Senate Bill 5-63 would adjust direct-shipping rules to allow more wine to reach New Hampshire restaurants and consumers, with sponsors saying the change would help small wineries by creating direct channels and increasing wine diversity.
Steve Dupree said many small California wineries produce only a few hundred cases and cannot afford wholesale distribution. He proposed raising per-product thresholds or offering exemptions so restaurants and hotels could access scarce, high-quality wines without forcing producers to sell large volumes to the state. "If you could sign up for $10 on a website and ship me 50 cases a year...they would do it all day long," Dupree said.
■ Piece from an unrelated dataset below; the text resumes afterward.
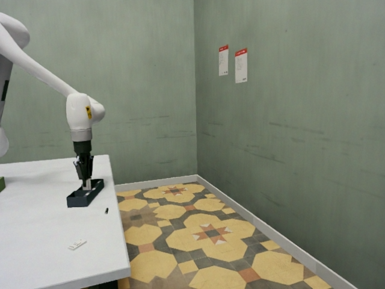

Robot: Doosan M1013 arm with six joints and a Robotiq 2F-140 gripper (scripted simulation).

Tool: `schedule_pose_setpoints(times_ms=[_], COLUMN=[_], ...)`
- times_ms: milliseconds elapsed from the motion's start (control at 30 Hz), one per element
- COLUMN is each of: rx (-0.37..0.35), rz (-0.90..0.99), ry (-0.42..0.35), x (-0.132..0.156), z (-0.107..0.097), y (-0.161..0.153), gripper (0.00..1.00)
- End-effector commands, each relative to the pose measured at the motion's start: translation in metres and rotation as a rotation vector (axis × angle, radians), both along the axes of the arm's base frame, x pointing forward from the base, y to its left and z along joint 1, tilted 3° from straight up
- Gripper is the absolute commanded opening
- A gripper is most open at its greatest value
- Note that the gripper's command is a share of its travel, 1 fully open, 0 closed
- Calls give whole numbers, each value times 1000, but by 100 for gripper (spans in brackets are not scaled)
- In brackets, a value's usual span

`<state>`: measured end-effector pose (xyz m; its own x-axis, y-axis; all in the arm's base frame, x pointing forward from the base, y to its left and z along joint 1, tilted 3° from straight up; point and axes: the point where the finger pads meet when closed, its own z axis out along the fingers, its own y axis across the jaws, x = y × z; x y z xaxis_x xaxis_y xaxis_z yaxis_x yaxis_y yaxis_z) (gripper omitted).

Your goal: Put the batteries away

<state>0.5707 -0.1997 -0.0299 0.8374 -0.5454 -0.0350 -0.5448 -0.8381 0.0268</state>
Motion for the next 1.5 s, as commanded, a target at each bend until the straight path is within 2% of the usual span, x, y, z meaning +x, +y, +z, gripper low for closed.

Representatives of wine and spirits brokers and the Liquor Commission warned that New Hampshire already has a robust direct-shipping system, with statutory caps designed to protect the representative distribution system. Mark Armaganian and Matthew Culver described existing permit counts (1,259 direct shippers), threshold triggers (12 nine-liter cases per consumer and a 600-liter product trigger), and an administrative path for exceptions via commission review. Culver said the commission has a safety valve allowing permission to exceed caps when products are not already sold in the state.
Brokers cautioned a new license or a higher surcharge could add administrative burdens and weaken existing compliance advantages. Dupree acknowledged implementation tradeoffs and said penalties and inspection mechanisms could deter underreporting. The committee closed the hearing on the bill after discussion.